### WORK REQUIRED
Copy out all lines in the material below that contain the string "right".
*** RECORDED DATA Section Begins ***
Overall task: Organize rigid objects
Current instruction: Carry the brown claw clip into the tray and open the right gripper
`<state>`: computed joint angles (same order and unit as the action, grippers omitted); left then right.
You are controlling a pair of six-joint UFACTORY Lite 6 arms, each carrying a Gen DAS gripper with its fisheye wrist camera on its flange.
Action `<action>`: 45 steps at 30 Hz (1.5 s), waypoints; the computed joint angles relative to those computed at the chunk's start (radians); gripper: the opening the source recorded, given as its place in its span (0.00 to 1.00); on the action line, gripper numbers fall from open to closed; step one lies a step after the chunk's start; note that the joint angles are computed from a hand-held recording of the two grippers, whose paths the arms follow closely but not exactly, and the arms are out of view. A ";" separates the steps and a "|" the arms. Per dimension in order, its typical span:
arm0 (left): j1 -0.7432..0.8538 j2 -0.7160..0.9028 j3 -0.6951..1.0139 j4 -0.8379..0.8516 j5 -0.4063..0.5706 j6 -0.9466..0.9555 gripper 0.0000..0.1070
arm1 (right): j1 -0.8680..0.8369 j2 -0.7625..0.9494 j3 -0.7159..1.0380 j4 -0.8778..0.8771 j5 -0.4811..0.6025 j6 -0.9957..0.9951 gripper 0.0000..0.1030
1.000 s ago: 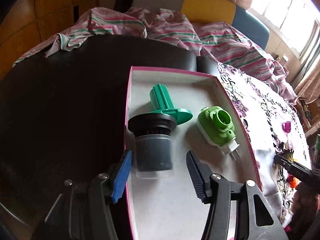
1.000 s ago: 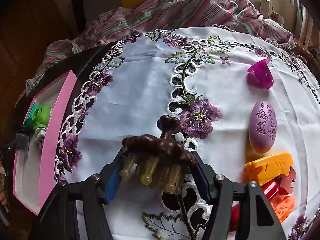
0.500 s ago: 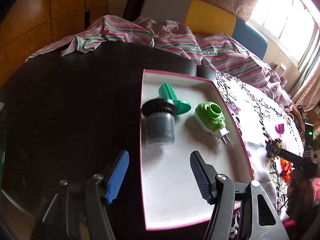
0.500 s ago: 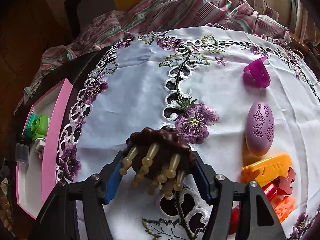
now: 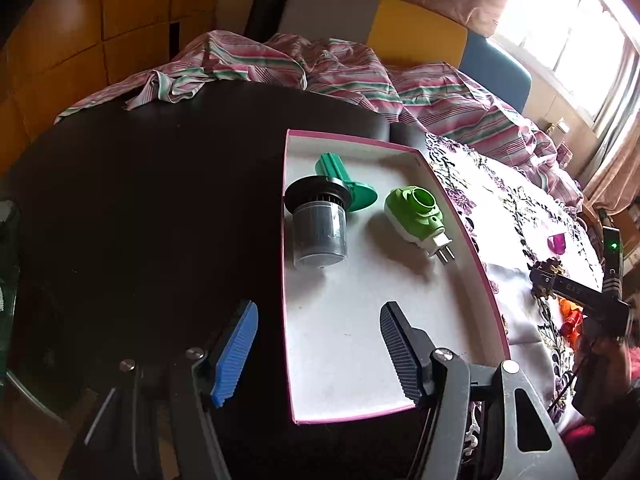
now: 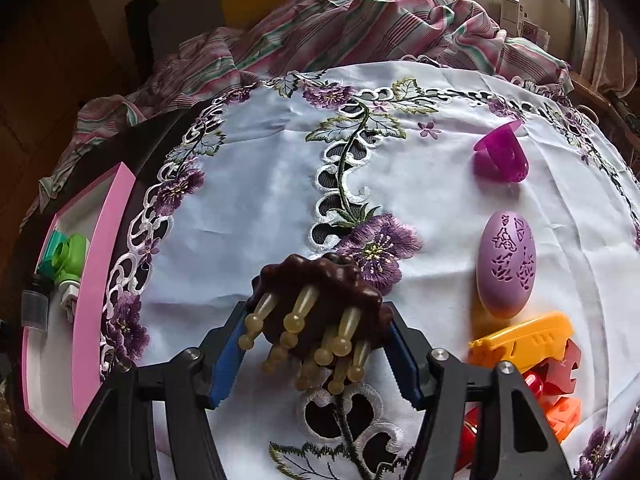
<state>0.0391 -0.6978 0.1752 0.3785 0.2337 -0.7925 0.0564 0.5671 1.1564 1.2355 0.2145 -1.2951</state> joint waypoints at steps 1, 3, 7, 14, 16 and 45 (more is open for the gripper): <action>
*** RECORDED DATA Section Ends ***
### REPLY
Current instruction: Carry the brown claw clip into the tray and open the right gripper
`<state>`: computed joint angles (same order and unit as the action, grippers omitted); left then right.
arm1 (right): j1 -0.8680..0.8369 j2 -0.7625..0.9494 j3 -0.7159..1.0380 j4 -0.8778..0.8771 j5 -0.4811..0.6025 j6 -0.9957..0.9951 gripper 0.0000..0.1030

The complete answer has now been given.